Aim of the exercise: Would you filter the listing below so that only lines with the word "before" remain?

Source material:

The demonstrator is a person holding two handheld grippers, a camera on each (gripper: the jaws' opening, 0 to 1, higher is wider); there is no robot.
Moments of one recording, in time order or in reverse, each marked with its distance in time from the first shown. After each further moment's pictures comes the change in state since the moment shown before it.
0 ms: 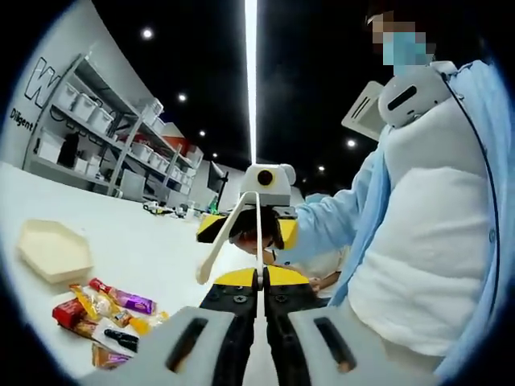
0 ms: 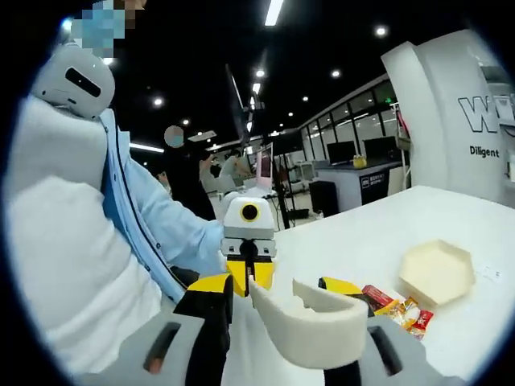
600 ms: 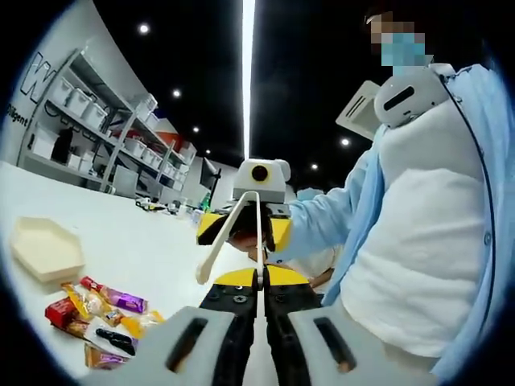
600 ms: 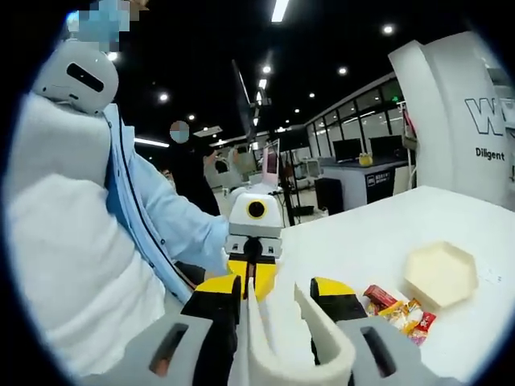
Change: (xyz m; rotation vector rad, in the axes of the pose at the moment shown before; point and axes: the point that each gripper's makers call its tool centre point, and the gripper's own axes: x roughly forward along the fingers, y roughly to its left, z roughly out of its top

Task result:
Moments of one recording, in time order or in reverse, each marked with its distance in time from the first shown. After each further moment's pictures comes the change in state since the moment shown before it.
Change: (xyz m; rotation vector rad, in the axes of the pose at the moment shown before; point and axes: the point that each gripper's makers call its tool centre point, and the gripper's own axes: x roughly forward along the fingers, y roughly to its left, z roughly out of its top

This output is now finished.